Uday brings a stirring vulnerability to the role. Both
he and Jimmy get a firm grip over their characters'
and their erratic movements through a maze of mutating
loyalties.
But the film belongs
to the powerful Irfan khan. As the jungle lord he conveys
cynicism, contempt, betrayal and malevolence through
slight movements of lips and eyes.
In the sequence at the
police function where he bursts out in drunken disillusionment,
or in the way he talks down to Afghani terrorists and
with his cop-colleagues, Irfan creates a character who
is a law unto himself.
Namrata Shrodkar is
once again underused. Both she and Hrishitaa Bhatt are
fetchingly photographed by Setu who at times makes the
frames too pretty to be symptomatic of the prevalent
chaos and tensions of a social order on the brink.
But the whole anachronistic
hippy culture, reminiscent of Dev Anand's "Hare
Rama Hare Krishna", is captured in sweaty splendour.

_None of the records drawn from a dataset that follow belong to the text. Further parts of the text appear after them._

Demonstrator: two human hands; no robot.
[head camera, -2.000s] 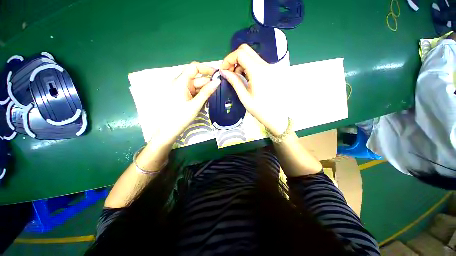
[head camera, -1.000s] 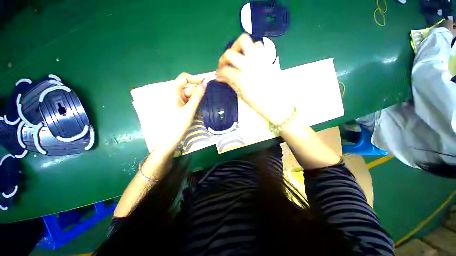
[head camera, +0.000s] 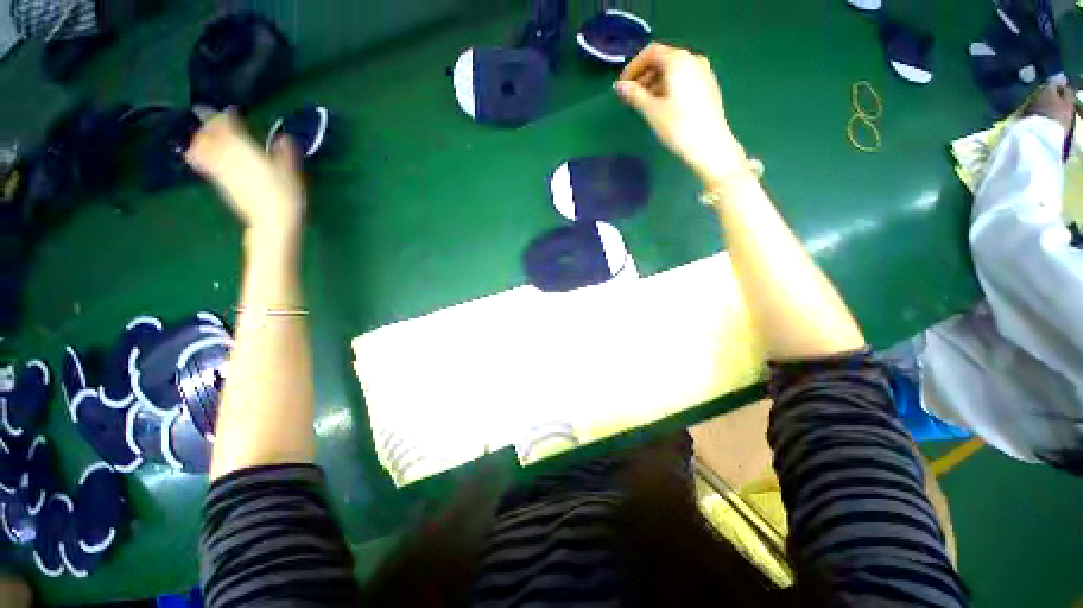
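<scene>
My left hand (head camera: 247, 172) is blurred, stretched far forward at the upper left. A navy piece with a white arc (head camera: 311, 133) is beside its thumb; I cannot tell if they touch. My right hand (head camera: 675, 101) is forward at upper centre, its thumb and fingertips close together, just below another navy piece with white edges (head camera: 614, 38). I cannot tell if the fingertips hold anything. Pale backing sheets (head camera: 558, 362) lie near me, with faint arc rows at the lower edge. Loose navy pieces with white ends (head camera: 612, 188) lie beyond the sheets.
Navy piles with white arcs (head camera: 154, 386) are at left. Dark bundles (head camera: 241, 59) lie at the upper left. Yellow rubber bands (head camera: 865, 116) lie at right. A person in white sleeves (head camera: 1027, 238) works at the right. An open carton (head camera: 739, 445) with yellow paper is below the table edge.
Both hands have left the sheets and moved forward and apart, the left to the upper left. The navy piece between them is gone from the sheets. The view has shifted, showing more of the table.
</scene>
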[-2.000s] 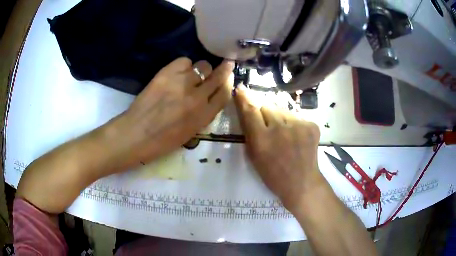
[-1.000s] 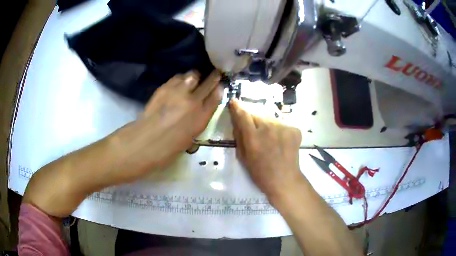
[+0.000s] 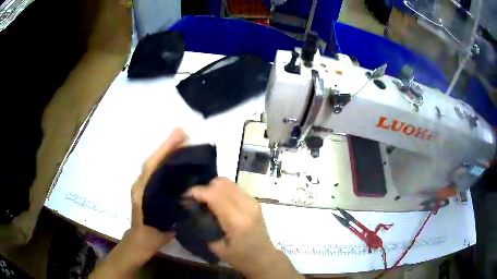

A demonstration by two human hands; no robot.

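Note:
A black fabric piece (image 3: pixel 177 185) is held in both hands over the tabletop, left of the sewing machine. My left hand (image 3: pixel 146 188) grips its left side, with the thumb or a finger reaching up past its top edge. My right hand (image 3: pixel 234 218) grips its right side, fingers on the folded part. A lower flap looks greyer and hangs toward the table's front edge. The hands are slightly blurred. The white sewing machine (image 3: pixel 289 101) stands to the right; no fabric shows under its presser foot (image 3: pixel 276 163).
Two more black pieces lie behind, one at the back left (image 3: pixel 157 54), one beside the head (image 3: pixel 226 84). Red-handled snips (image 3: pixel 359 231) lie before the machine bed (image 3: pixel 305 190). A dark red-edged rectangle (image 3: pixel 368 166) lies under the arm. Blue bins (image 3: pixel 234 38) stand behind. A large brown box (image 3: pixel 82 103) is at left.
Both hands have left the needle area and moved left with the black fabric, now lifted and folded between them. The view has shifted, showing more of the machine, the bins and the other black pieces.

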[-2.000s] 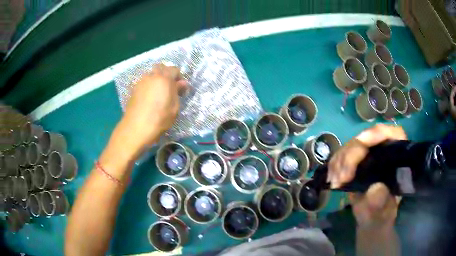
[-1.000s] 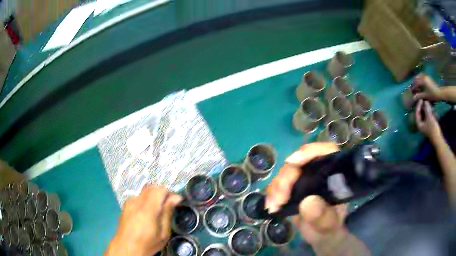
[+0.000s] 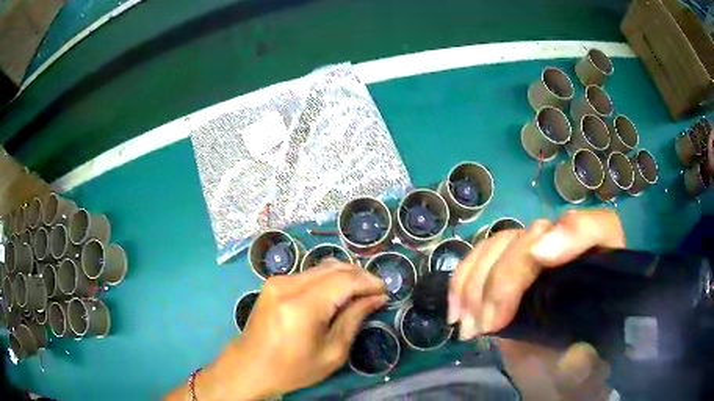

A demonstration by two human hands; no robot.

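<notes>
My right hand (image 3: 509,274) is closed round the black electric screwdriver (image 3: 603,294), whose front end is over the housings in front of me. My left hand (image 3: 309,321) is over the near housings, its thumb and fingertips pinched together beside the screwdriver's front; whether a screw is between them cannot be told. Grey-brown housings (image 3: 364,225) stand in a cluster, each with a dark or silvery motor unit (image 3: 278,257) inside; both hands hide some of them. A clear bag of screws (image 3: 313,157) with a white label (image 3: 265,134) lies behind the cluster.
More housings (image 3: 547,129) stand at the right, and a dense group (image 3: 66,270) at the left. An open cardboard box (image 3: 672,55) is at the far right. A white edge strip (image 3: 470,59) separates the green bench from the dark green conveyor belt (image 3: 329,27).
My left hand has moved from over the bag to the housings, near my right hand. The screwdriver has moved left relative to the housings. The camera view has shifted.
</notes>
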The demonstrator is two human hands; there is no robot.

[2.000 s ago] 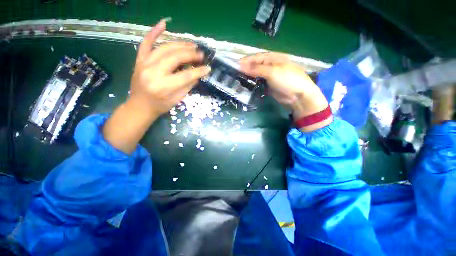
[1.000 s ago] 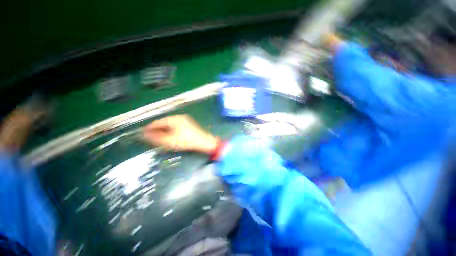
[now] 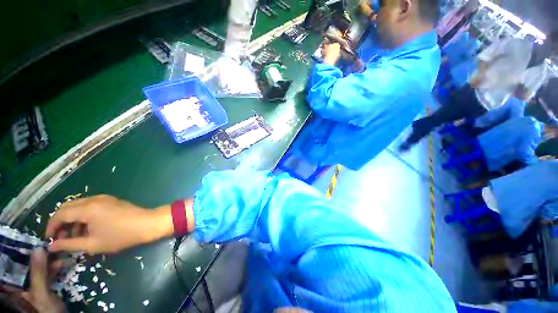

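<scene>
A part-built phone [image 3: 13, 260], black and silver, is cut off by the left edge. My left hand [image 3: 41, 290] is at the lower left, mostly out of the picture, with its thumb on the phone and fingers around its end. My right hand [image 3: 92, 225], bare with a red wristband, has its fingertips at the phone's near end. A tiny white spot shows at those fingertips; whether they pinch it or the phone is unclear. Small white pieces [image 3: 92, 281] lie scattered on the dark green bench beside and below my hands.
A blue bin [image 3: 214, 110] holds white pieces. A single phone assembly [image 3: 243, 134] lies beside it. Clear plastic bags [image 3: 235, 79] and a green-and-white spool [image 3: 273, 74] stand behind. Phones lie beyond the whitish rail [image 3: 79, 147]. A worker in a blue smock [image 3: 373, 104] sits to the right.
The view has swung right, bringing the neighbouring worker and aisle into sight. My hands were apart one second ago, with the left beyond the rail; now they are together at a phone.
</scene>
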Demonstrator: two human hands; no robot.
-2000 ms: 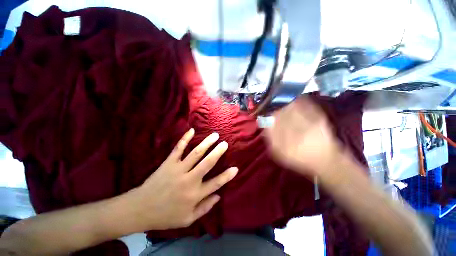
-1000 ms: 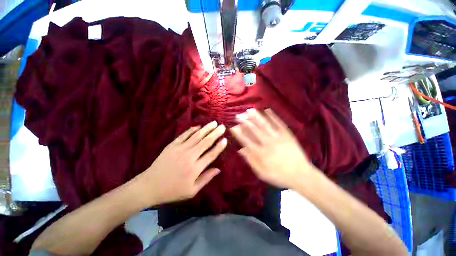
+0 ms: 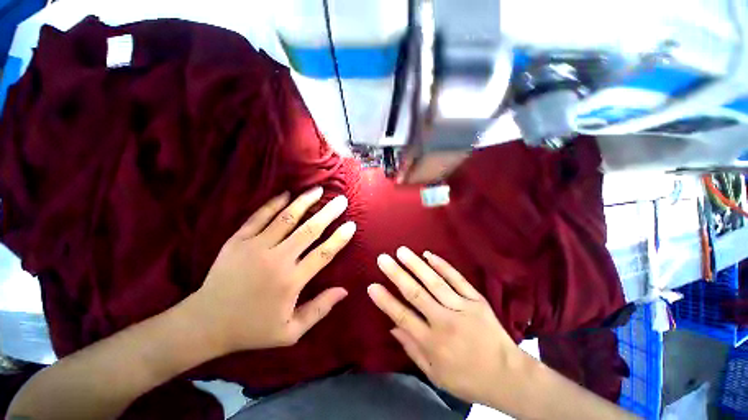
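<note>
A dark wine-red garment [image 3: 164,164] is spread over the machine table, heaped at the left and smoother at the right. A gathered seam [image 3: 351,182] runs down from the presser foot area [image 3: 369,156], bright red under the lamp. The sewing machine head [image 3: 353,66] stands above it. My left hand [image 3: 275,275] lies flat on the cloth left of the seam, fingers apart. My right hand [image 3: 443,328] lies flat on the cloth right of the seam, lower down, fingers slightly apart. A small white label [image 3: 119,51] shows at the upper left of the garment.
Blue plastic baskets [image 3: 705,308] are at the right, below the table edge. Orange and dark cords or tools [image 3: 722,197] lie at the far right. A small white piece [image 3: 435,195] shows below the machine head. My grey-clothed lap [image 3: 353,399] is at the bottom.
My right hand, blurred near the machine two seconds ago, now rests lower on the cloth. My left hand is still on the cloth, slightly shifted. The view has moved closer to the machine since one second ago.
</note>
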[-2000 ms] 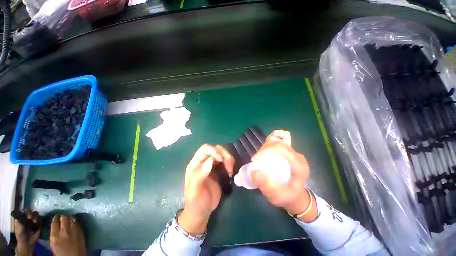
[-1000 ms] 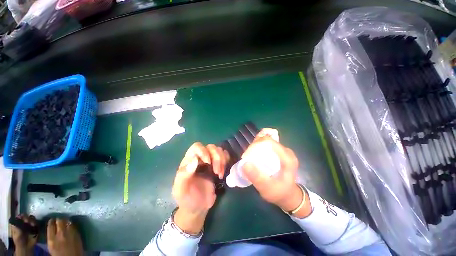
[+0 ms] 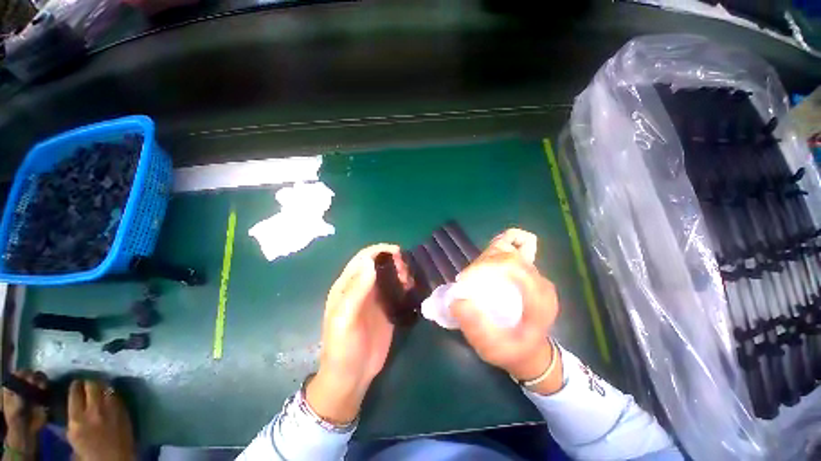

Random tourists, curious passers-by and junior artistes
mingle in an artistic fusion of documentary and fiction.
Jayanta Pathak's background
score is loud, expressive and precise.
Dhulia revels in tensions.
He deliberately builds a swarming ambience of politics,
terrorism and drugs. It's at times a commodious, unmanageable
bag of motivations.
But he has a great grip
over his characters and plot. Neither pop nor corn,
"Charas" moves far away from the feel-good
factor in our popular arts to give us a film that covers
new territory, although it doesn't really hold together
in one universe of intrigue and drama.